* [Your task]: Read the listing below and copy out every line that holds "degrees".
------ Collected material ------
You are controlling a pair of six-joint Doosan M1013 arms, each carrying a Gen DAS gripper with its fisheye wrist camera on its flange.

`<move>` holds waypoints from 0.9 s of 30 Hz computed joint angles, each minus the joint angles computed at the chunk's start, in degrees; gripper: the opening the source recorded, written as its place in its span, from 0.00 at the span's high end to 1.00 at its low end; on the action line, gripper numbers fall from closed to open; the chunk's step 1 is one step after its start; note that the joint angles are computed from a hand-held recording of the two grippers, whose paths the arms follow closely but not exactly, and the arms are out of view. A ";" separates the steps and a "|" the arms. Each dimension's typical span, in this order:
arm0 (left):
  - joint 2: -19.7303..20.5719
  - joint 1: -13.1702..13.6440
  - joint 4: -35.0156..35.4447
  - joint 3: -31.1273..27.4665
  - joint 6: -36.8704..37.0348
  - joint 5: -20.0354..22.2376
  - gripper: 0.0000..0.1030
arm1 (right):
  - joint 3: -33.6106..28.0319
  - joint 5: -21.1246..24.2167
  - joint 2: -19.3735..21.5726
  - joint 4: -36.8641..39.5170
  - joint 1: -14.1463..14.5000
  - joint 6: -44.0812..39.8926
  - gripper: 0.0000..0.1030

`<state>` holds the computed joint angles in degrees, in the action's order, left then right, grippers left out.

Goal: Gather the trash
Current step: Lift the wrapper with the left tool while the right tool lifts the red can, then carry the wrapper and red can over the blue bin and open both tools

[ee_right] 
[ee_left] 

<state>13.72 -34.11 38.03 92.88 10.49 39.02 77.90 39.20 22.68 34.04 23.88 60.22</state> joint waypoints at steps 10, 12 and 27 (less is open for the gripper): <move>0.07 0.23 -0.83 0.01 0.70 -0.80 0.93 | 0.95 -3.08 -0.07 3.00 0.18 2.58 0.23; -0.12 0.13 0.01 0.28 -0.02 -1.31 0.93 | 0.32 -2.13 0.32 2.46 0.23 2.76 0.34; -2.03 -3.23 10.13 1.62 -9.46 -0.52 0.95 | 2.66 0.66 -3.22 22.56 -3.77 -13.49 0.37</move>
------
* [Reply to the task]:
`<move>` holds waypoints from 0.9 s of 30 Hz computed joint angles, each minus the joint angles computed at the chunk's start, in degrees; gripper: the opening the source recorded, written as its place in its span, from 0.00 at the span's high end to 1.00 at its low end; on the action line, gripper numbers fall from closed to open; the chunk's step 1 is one step after its start; note that the joint angles are computed from a hand-held recording of the two grippers, whose paths the arms follow closely but not exactly, and the arms are out of view. A ";" separates the steps and a "|" the arms. Each dimension's typical span, in this order:
`<state>` holds the computed joint angles in degrees, in the action's order, left then right, grippers left out.

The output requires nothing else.